October 15, 2008—The National Book Foundation announced today that Marilynne Robinson's third novel, Home, has been nominated for this year's National Book Award for fiction. The novel revisits the same town as Robinson's Pulitzer Prize–winning 2004 novel, Gilead. Home is the account of what happens when thirty-eight-year-old Glory Boughton returns to Gilead to care for her dying father and is joined by her brother, Jack, an alcoholic who has never managed to reconcile himself to his strict father.

In her BAM review of Gilead, Katherine A. Powers wrote: "A Christian man’s encounter with the implacable constraints of the human life span lies at the heart of Gilead, [which] succeeds as few novels do in giving narrative flesh to abstract theological investigations." Gilead was published twenty-four years after Robinson's first novel, Housekeeping, which was made into a popular 1987 movie starring Christine Lahti. Robinson has also written two books of nonfiction. 
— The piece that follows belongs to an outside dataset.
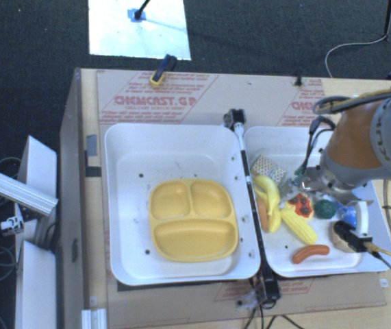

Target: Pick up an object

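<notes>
Camera view shows the grey arm with its orange band reaching over the right shallow white bin, its gripper low among a heap of toy food; whether it is open or closed cannot be told from here. Nearest below it lies a small red-orange plastic toy with dark spots, between a yellow plastic corn cob and a dark green round toy. A yellow plastic banana lies to the left, a reddish plastic sausage nearer. The red toy is probably hollow, light, stiff and rather slick; gripping across its narrow middle seems safest. The left shallow white bin holds a yellow three-compartment plastic tray.
</notes>
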Robot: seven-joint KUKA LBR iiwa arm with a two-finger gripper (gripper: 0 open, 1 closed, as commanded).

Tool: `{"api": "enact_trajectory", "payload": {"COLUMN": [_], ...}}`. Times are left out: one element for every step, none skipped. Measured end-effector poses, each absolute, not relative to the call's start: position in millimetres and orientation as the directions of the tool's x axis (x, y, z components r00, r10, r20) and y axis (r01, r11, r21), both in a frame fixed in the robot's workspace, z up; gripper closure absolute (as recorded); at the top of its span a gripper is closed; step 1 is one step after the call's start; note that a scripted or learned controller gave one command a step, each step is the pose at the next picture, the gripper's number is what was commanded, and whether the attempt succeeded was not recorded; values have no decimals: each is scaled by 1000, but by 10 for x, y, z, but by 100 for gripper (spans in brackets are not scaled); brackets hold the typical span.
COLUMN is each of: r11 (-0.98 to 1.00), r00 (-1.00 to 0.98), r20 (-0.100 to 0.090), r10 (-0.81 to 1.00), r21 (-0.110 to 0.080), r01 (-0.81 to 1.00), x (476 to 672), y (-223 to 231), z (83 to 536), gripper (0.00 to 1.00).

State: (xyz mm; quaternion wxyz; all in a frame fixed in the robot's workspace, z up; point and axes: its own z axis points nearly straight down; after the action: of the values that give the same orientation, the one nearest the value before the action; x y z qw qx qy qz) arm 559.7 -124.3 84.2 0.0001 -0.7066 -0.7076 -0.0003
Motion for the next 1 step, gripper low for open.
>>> {"api": "enact_trajectory", "payload": {"r11": [0], "r00": [0], "r20": [0], "r10": [1000], "r21": [0], "r01": [1000], "x": [5359], "y": [-1391], "z": [841], "gripper": [0]}}
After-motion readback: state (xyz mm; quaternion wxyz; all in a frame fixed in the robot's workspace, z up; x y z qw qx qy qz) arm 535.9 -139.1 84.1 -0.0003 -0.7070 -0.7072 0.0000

In a 2004 New York Times Magazine profile (registration required), Robinson discussed her formative years at Pembroke College at Brown: "Robinson just 'squirreled herself away' (a beloved locution) and read. It was at Pembroke … that she learned to write. 'When I was a sophomore, somehow I took John Hawkes's class. I had a ferocious roommate; we were an unlikely pair' -- she laughed at the recollection. 'She said: "You don't have the nerve to take John Hawkes's class. You think you're a writer, but you would never dare." On that basis alone, I decided to take the class. He was famously difficult.'"

Robinson teaches at the University of Iowa Writers' Workshop. In September, Robinson discussed Home on National Public Radio's Weekend Edition.

The National Book Award winners will be announced in New York City on November 19.